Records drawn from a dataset
+++
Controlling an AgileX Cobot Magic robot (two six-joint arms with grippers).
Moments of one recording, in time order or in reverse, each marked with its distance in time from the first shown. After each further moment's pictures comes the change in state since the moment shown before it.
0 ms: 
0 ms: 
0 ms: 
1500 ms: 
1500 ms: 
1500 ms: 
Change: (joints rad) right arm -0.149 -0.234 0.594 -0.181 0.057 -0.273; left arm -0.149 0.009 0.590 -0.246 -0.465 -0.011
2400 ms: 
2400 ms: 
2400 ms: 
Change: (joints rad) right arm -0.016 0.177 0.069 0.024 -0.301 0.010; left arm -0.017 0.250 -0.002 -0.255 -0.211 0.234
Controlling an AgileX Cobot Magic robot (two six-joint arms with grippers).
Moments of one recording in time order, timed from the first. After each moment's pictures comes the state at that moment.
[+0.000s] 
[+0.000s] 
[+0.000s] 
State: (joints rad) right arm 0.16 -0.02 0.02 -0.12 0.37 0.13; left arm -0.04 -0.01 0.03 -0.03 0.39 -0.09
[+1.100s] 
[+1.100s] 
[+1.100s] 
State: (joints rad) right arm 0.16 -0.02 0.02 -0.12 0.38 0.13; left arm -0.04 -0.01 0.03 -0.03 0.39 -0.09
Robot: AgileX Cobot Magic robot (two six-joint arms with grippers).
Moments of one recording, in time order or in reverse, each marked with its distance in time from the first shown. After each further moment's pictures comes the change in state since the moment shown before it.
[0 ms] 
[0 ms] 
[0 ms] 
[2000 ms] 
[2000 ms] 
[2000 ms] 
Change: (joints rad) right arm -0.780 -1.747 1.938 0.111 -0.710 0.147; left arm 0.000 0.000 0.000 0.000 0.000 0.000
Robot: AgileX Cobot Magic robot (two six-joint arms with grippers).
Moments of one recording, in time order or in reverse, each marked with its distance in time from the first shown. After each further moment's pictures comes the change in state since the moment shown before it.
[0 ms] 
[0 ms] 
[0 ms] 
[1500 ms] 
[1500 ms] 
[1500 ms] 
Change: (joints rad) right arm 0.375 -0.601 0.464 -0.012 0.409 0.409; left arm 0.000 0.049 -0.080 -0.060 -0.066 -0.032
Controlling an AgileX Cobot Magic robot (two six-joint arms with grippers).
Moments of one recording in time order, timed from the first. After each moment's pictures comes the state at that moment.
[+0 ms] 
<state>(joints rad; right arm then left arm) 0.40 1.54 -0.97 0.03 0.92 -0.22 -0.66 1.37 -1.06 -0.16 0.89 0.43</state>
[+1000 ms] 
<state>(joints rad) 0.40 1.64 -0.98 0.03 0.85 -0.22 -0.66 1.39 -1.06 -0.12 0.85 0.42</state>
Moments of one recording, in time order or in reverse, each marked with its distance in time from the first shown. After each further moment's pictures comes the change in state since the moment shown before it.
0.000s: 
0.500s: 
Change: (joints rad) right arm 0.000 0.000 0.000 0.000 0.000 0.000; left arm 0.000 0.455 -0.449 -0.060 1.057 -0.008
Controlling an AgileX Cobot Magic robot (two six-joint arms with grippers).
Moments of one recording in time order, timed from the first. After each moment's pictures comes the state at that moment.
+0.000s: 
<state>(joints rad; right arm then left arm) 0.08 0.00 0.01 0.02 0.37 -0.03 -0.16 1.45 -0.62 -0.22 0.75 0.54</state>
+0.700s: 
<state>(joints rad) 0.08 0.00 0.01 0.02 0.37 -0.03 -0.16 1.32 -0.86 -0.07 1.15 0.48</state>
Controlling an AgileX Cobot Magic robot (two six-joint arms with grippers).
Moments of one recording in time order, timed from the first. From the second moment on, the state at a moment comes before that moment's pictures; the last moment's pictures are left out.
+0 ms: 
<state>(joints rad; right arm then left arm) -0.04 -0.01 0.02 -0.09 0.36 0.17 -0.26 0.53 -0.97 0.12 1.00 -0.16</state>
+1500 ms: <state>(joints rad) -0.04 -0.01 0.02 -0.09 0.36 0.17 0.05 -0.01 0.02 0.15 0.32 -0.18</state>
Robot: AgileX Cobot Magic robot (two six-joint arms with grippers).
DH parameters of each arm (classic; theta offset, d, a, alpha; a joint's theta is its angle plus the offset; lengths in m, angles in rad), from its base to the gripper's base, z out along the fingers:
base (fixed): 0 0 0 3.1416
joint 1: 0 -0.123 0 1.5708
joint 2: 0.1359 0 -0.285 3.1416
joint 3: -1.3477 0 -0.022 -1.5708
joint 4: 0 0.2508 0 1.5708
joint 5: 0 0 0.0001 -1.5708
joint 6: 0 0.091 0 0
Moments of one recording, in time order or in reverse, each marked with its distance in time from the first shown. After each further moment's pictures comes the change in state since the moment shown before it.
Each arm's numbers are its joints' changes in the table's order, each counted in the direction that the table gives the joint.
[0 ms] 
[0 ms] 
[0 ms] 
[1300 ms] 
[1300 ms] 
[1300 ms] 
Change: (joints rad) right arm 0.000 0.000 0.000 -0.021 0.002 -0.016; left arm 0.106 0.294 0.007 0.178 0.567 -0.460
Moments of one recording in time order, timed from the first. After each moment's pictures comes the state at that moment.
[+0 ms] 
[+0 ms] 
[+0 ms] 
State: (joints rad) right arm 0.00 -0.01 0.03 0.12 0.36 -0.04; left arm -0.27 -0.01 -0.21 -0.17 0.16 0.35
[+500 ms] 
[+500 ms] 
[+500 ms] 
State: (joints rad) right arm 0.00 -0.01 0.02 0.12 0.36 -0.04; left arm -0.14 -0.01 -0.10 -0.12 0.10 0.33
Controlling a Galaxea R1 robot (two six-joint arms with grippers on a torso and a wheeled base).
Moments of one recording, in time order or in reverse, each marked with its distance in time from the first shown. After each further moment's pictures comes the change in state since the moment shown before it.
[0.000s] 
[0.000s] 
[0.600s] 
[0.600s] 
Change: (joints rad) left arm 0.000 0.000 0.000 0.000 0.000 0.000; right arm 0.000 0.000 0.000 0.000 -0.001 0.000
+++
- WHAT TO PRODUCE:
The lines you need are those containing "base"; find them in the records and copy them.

- EXERCISE RESPONSE:
DH parameters of each arm (classic; theta offset, d, a, alpha; a joint's theta is its angle plus the offset; lengths in m, angles in rad), from its base to the gripper's base, z out along the fingers:
base (fixed): 0 0 0 3.1416
Controlling a Galaxea R1 robot (two six-joint arms with grippers on a torso and a wheeled base).

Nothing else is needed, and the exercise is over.